- **Work instruction**
Repeat every record exactly, but omit the images.

- **Collected data entries**
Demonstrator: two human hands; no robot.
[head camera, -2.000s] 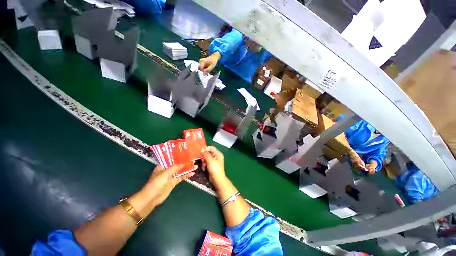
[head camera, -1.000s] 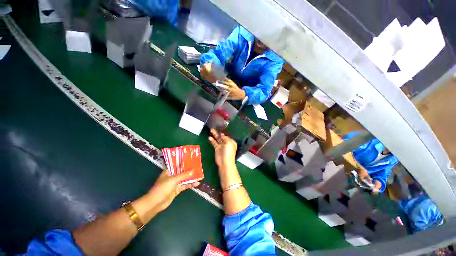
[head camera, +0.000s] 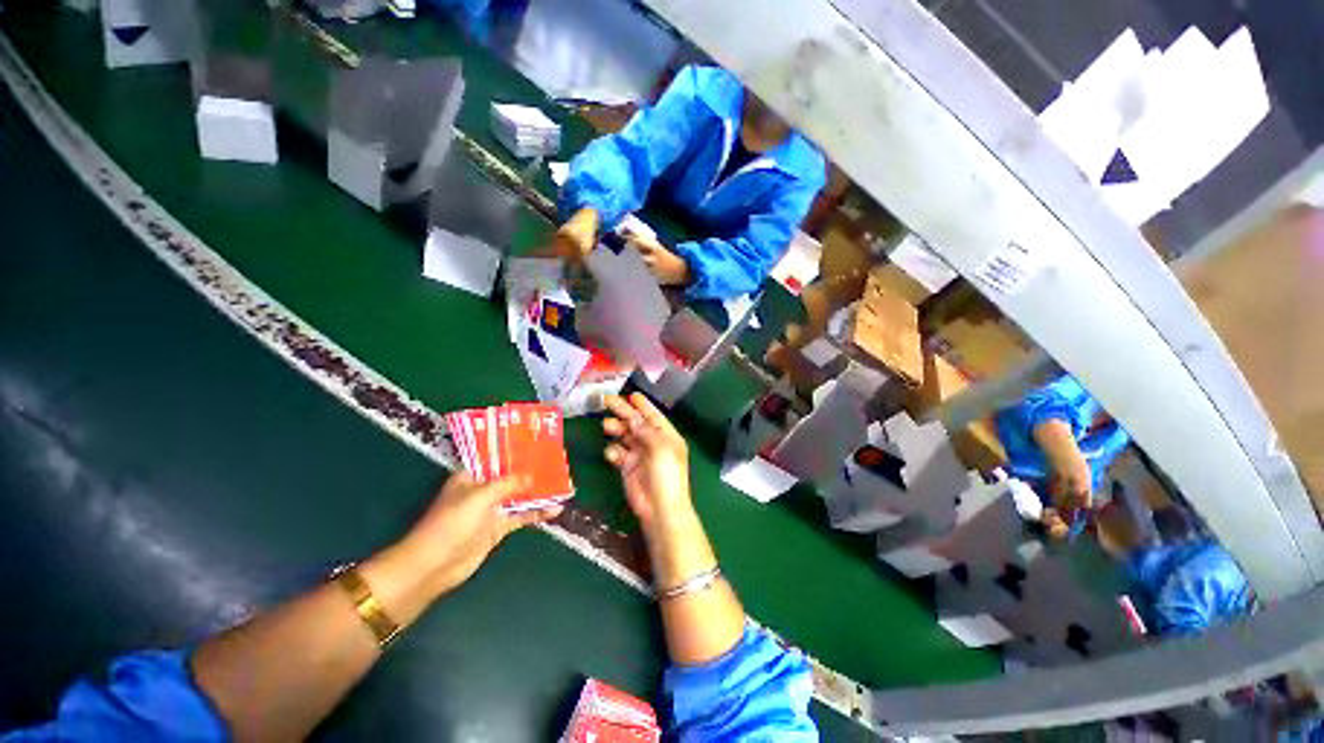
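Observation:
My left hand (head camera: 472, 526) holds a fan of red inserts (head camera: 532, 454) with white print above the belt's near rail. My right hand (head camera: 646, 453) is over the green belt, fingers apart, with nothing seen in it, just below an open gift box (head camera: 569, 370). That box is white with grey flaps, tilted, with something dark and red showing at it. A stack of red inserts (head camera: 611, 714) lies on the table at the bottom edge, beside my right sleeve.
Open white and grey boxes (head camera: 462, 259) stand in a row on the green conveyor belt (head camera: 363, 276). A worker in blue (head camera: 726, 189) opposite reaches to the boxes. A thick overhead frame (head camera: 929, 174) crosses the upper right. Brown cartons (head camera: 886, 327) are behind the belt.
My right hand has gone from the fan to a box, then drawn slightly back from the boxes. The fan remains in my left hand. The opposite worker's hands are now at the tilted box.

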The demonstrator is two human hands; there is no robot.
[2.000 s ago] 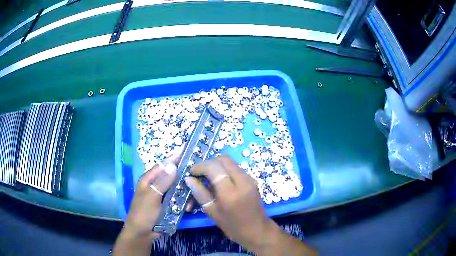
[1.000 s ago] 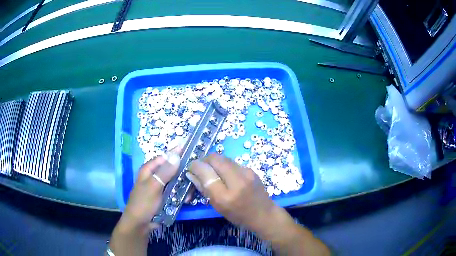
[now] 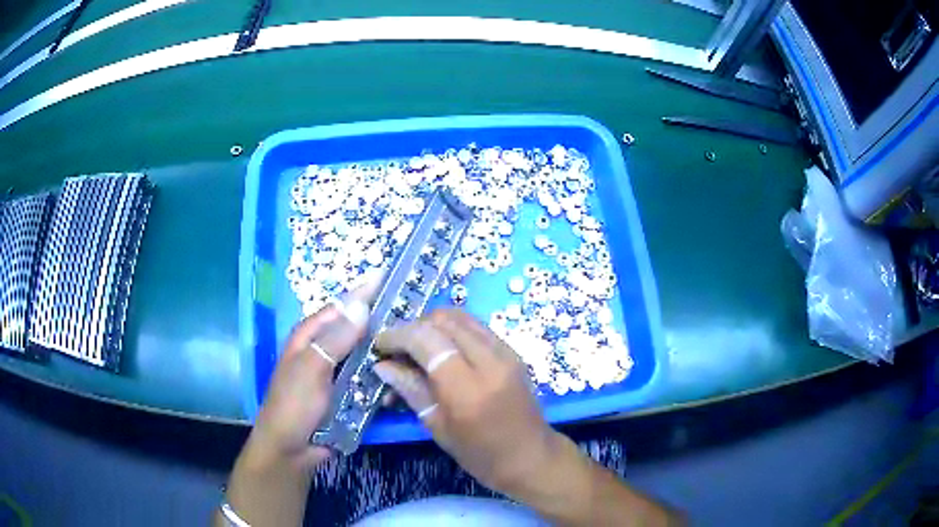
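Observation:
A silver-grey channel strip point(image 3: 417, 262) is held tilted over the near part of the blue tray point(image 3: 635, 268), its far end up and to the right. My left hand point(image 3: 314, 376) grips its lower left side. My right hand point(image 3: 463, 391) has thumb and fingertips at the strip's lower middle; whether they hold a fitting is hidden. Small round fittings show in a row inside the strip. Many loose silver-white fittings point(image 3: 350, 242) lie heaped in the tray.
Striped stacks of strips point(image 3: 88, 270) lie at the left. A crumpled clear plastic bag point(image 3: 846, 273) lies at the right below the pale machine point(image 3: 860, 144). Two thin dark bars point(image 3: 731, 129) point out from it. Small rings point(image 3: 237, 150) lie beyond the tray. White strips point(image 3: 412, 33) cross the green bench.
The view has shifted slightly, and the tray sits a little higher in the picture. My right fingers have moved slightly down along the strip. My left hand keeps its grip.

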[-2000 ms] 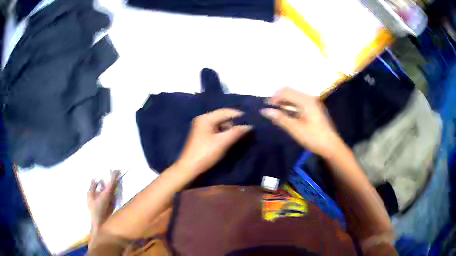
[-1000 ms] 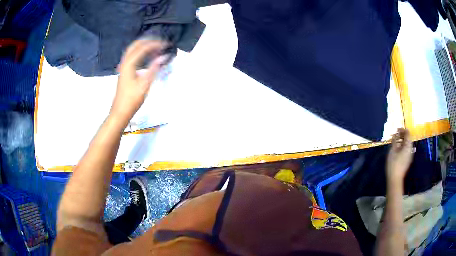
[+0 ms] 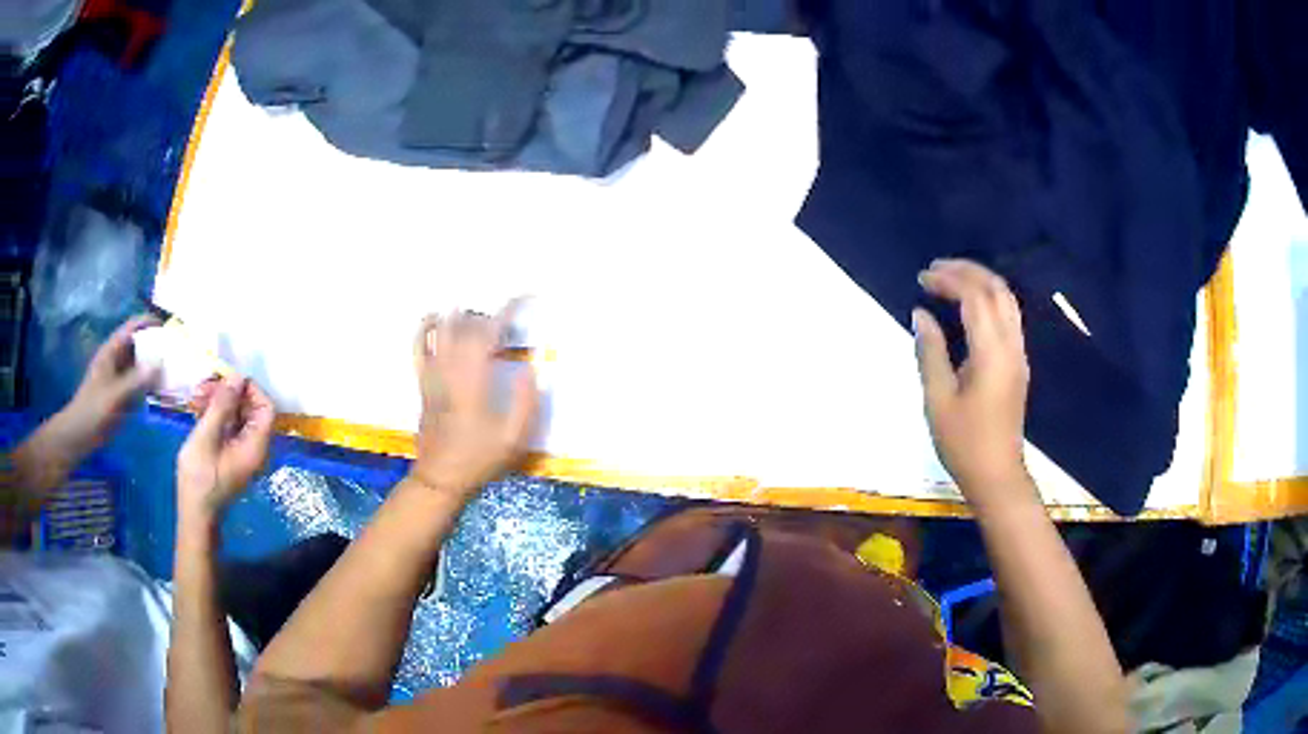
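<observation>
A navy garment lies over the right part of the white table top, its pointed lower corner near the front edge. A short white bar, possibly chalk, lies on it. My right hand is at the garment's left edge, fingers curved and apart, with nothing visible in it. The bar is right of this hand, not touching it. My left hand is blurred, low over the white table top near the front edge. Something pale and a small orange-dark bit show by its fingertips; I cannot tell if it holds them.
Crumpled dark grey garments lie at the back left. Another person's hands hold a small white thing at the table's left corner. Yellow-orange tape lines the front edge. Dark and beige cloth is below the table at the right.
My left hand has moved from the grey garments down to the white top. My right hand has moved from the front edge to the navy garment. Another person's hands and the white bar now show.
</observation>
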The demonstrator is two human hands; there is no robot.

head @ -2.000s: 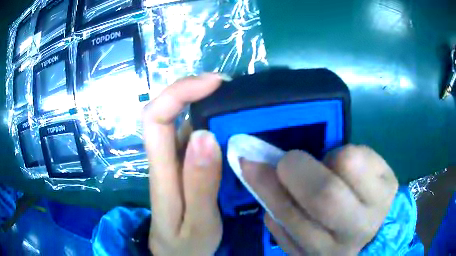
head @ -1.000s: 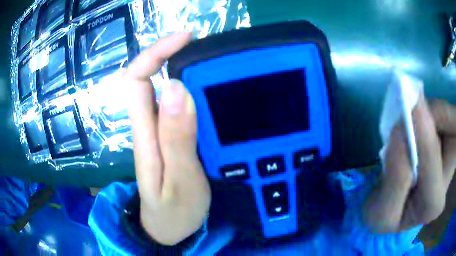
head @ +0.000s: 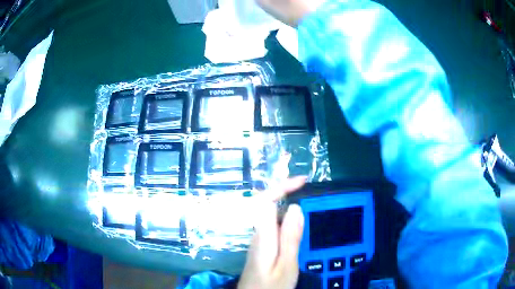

- **Response to the exercise**
Demonstrator: two human hands; no robot.
[head camera, -2.000s] 
[head camera, -1.000s] 
[head camera, +0.000s] 
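Observation:
My left hand (head camera: 472, 526) holds a fan of red inserts (head camera: 532, 454) with white print above the belt's near rail. My right hand (head camera: 646, 453) is over the green belt, fingers apart, with nothing seen in it, just below an open gift box (head camera: 569, 370). That box is white with grey flaps, tilted, with something dark and red showing at it. A stack of red inserts (head camera: 611, 714) lies on the table at the bottom edge, beside my right sleeve.
Open white and grey boxes (head camera: 462, 259) stand in a row on the green conveyor belt (head camera: 363, 276). A worker in blue (head camera: 726, 189) opposite reaches to the boxes. A thick overhead frame (head camera: 929, 174) crosses the upper right. Brown cartons (head camera: 886, 327) are behind the belt.
My right hand has gone from the fan to a box, then drawn slightly back from the boxes. The fan remains in my left hand. The opposite worker's hands are now at the tilted box.
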
The demonstrator is two human hands; there is no robot.
[2.000 s ago] 
[1.000 s ago] 
[now] 
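Observation:
A silver-grey channel strip point(image 3: 417, 262) is held tilted over the near part of the blue tray point(image 3: 635, 268), its far end up and to the right. My left hand point(image 3: 314, 376) grips its lower left side. My right hand point(image 3: 463, 391) has thumb and fingertips at the strip's lower middle; whether they hold a fitting is hidden. Small round fittings show in a row inside the strip. Many loose silver-white fittings point(image 3: 350, 242) lie heaped in the tray.
Striped stacks of strips point(image 3: 88, 270) lie at the left. A crumpled clear plastic bag point(image 3: 846, 273) lies at the right below the pale machine point(image 3: 860, 144). Two thin dark bars point(image 3: 731, 129) point out from it. Small rings point(image 3: 237, 150) lie beyond the tray. White strips point(image 3: 412, 33) cross the green bench.
The view has shifted slightly, and the tray sits a little higher in the picture. My right fingers have moved slightly down along the strip. My left hand keeps its grip.
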
[-2000 ms] 
[-1000 ms] 
[+0 ms] 
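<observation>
A navy garment lies over the right part of the white table top, its pointed lower corner near the front edge. A short white bar, possibly chalk, lies on it. My right hand is at the garment's left edge, fingers curved and apart, with nothing visible in it. The bar is right of this hand, not touching it. My left hand is blurred, low over the white table top near the front edge. Something pale and a small orange-dark bit show by its fingertips; I cannot tell if it holds them.
Crumpled dark grey garments lie at the back left. Another person's hands hold a small white thing at the table's left corner. Yellow-orange tape lines the front edge. Dark and beige cloth is below the table at the right.
My left hand has moved from the grey garments down to the white top. My right hand has moved from the front edge to the navy garment. Another person's hands and the white bar now show.
</observation>
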The demonstrator is two human hands; there is no robot.

head @ -2.000s: 
head @ -1.000s: 
head @ +0.000s: 

This response is complete, and nothing else is pending.